• **Your instructions**
The entire listing below must be written out word for word.
** Exercise inputs follows **
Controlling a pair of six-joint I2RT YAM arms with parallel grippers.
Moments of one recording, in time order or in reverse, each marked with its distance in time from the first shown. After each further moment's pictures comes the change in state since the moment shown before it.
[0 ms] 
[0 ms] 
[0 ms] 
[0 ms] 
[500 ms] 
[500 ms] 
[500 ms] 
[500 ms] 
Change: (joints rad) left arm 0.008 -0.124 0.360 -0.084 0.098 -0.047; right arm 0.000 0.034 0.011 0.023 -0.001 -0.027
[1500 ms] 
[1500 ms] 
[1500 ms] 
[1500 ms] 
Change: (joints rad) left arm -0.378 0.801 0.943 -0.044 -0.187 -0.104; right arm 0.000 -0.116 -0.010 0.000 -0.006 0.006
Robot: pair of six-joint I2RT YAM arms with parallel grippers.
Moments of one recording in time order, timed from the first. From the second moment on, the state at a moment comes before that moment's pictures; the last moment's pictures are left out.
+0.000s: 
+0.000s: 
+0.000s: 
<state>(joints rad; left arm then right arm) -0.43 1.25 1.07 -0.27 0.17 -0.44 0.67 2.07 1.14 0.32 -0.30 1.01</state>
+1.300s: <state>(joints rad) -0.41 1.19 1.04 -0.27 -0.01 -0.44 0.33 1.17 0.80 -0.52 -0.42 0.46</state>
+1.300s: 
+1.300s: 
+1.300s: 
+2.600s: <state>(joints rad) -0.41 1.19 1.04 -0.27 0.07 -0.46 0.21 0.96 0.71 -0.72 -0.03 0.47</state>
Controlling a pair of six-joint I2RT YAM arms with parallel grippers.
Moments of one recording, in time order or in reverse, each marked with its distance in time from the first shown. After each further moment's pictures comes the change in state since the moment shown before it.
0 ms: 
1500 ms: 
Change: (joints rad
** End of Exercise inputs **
• **Answer for this exercise**
Controlling a pair of six-joint I2RT YAM arms with parallel grippers.
Moments of one recording, in time order or in reverse, each marked with its distance in time from the first shown. After each further moment's pictures comes the change in state since the moment shown before it.
[0 ms] 
[0 ms] 
[0 ms] 
[0 ms] 
[500 ms] 
[500 ms] 
[500 ms] 
[500 ms] 
Change: (joints rad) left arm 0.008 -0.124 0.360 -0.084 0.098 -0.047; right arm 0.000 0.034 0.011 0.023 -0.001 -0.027
[1500 ms] 
[1500 ms] 
[1500 ms] 
[1500 ms] 
Change: (joints rad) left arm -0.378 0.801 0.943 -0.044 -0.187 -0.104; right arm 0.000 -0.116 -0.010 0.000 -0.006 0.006
Robot: pair of six-joint I2RT YAM arms with parallel grippers.
Moments of one recording in time order, timed from the first. From the second moment on, the state at a moment comes before that moment's pictures; the last moment's pictures are left out.
+0.000s: 
+0.000s: 
+0.000s: 
<state>(joints rad; left arm then right arm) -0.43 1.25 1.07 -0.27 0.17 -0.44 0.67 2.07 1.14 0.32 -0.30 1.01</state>
+1.300s: <state>(joints rad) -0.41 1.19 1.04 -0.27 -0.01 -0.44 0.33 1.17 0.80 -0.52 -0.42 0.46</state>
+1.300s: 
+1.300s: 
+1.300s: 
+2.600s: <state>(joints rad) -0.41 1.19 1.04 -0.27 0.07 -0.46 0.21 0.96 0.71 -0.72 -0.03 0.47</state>
Controlling a pair of six-joint I2RT YAM arms with parallel grippers.
Moments of one recording, in time order or in reverse, each marked with its distance in time from the first shown. After each further moment's pictures comes the change in state since the moment shown before it.
0 ms: 
1500 ms: 
Change: (joints rad

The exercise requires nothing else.